Ontem à noite Sussuquinha começou sua habitual sessão de "gargalhadas de sono" (gargalhadas que geralmente prenunciam um chororô). Logo depois destes cliques ela estaria enxugando as lágrimas da manha e, em seguida, lindamente adormecida neste frio de rachar que está fazendo por aqui...
Pérola do dia: Sussuquinha gosta de pegar no sono enrolando o cabelo da mamãe nas suas mãozinhas. Hoje ela resolveu pegar a franja da mamãe e soltou essa:
- Pequenininho cabelo!

sábado, 20 de agosto de 2011

"Né"/ Evolução na Frase/ Pérola


Sussuquinha agora está com mania de falar "né?"
Papai: - Agora nós vamos pra casa, né, Su?
Su: - Né, papai!

Su (falando com sua boneca): - Oi, neném, tidi bom? Vamo passiá... né, neném?

...................................................

E até ontem, pelo que a memória permite lembrar, ela falava igual ao mestre Yoda, personagem de Star Wars: com o verbo por último.
Se ela ia tomar vacina, depois da injeção, falava para todo mundo sobre a enfermeira:
- Dodói titia fez...
Ou se queria uma maçã:
- Maçã qué...
Agora a estrutura das frases ficou mais perto do usual, e com mais requintes:
Hoje mamãe estava dando uma fatia de queijo para ela. Com a faca, ao invés de quadradinhos de queijo, mamãe fez um recorte de uma estrela na fatia e deu para ela. Ela viu, pegou a estrelinha de queijo na mão, ficou encantada, chamou o papai para mostrar e falou:
- Mamãe deu itêla de quêzo!

Ao invés de "Mamãe itêla quêzo deu"
..........................

Agora começou a fazer vozes afetadas, imitando personagens ou seja-lá-o-que-for, sabe fazer uma voz hiperultramega aguda e usa quando lhe convém...

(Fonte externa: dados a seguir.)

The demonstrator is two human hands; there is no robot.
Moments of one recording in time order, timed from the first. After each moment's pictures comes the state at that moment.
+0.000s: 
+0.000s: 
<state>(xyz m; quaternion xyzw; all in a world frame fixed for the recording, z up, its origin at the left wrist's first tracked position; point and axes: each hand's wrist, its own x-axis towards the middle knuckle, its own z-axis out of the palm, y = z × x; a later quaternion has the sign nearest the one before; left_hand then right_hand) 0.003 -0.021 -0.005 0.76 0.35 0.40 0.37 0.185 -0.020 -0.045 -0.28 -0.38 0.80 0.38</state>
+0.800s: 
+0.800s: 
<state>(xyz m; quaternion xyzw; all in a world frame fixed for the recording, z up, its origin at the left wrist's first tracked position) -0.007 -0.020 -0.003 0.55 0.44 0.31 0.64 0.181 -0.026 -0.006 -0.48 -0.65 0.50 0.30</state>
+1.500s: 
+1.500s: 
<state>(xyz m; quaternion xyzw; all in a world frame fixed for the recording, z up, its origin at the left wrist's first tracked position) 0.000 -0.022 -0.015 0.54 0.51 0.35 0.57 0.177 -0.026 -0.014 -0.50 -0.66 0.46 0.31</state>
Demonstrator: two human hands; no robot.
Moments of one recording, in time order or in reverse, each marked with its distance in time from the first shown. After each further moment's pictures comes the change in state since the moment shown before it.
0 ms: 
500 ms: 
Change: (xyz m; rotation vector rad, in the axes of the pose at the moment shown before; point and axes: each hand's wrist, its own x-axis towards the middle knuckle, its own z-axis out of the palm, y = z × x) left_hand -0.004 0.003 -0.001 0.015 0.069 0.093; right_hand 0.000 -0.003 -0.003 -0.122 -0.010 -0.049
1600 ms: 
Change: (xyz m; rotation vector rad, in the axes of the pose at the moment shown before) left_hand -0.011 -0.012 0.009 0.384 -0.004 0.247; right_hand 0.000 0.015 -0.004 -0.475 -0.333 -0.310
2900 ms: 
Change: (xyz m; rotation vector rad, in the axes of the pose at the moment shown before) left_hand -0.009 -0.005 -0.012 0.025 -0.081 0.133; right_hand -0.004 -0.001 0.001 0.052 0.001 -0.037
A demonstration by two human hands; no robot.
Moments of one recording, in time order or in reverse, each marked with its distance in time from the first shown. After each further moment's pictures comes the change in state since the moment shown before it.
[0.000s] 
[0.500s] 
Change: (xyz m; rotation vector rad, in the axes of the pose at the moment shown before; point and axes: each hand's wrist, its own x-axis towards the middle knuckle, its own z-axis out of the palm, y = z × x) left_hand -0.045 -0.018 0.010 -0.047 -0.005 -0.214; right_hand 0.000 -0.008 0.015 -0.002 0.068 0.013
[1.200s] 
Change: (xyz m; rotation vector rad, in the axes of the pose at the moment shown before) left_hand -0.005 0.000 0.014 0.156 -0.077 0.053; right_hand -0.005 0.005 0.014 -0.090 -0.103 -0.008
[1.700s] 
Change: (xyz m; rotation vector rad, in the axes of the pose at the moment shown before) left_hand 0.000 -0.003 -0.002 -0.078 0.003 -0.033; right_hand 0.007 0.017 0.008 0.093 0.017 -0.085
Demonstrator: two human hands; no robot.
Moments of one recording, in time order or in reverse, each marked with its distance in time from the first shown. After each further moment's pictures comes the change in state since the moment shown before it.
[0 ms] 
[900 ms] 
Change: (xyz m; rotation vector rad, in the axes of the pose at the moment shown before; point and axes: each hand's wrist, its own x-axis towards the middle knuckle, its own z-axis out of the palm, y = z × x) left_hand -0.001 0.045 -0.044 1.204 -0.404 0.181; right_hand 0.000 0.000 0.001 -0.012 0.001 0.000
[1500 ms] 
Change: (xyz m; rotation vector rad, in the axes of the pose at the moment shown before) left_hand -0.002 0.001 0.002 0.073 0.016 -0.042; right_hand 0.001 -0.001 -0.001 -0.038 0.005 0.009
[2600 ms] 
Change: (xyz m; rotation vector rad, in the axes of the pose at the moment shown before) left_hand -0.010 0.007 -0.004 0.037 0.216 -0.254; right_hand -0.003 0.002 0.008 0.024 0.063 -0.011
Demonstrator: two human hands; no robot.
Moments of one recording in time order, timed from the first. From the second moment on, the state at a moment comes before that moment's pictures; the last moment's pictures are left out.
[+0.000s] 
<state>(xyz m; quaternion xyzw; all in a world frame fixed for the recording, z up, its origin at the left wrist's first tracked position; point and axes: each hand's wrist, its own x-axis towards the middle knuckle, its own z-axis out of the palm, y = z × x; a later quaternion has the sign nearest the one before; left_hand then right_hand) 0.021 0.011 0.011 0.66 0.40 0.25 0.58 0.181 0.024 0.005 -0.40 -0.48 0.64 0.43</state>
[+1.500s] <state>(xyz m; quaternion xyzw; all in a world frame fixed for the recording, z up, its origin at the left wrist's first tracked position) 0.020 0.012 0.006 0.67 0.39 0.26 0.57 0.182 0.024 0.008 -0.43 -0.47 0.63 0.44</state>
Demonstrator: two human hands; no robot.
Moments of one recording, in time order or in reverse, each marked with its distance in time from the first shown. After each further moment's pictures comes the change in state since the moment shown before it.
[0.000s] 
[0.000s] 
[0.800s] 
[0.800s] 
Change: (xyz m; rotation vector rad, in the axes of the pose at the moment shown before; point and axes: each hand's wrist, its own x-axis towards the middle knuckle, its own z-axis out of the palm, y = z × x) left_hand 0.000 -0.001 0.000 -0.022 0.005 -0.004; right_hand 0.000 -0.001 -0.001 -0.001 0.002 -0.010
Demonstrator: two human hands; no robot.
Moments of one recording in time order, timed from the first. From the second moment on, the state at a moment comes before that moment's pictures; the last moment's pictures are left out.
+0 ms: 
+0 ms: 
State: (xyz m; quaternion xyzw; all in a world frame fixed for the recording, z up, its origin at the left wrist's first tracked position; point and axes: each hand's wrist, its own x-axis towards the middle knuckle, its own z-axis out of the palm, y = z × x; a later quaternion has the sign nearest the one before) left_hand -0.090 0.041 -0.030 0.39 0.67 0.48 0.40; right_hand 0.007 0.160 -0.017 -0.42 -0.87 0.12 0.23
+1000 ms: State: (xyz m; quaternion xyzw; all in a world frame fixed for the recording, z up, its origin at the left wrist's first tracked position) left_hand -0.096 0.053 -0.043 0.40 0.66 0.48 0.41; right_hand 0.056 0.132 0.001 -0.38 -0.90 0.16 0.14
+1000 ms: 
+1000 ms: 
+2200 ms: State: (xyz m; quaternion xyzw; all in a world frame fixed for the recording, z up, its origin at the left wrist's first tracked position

..........................

Sussuquinha tem pensamentos lógicos engraçados: se a barriga dela dói e faz barulho, é hora de se agachar, parar tudo e se concentrar para fazer o número 2.
Ontem mamãe estava trocando a roupa de Sussuquinha. E mamãe estava com muita fome. Então Sussuquinha escutou um "bolón bolónioionom" vindo da barriga da mamãe e chegou à brilhante conclusão:
- Mamãe cocô!
Mamãe explicou que não, o barulho era porque mamãe estava com fome, estava na hora da mamãe comer e... (lá veio um "bolón bolónioioim" de novo)
- Mamãe cocô!!!
Ok... Certas explicações ficam guardadas para mais tarde...:)

terça-feira, 16 de agosto de 2011

Palavras Fofinhas do Dia


- Totôdzo (gostoso)
- Fefía (Sofia, a boneca que mora na casa da vovó e que está passando uma temporada com a gente)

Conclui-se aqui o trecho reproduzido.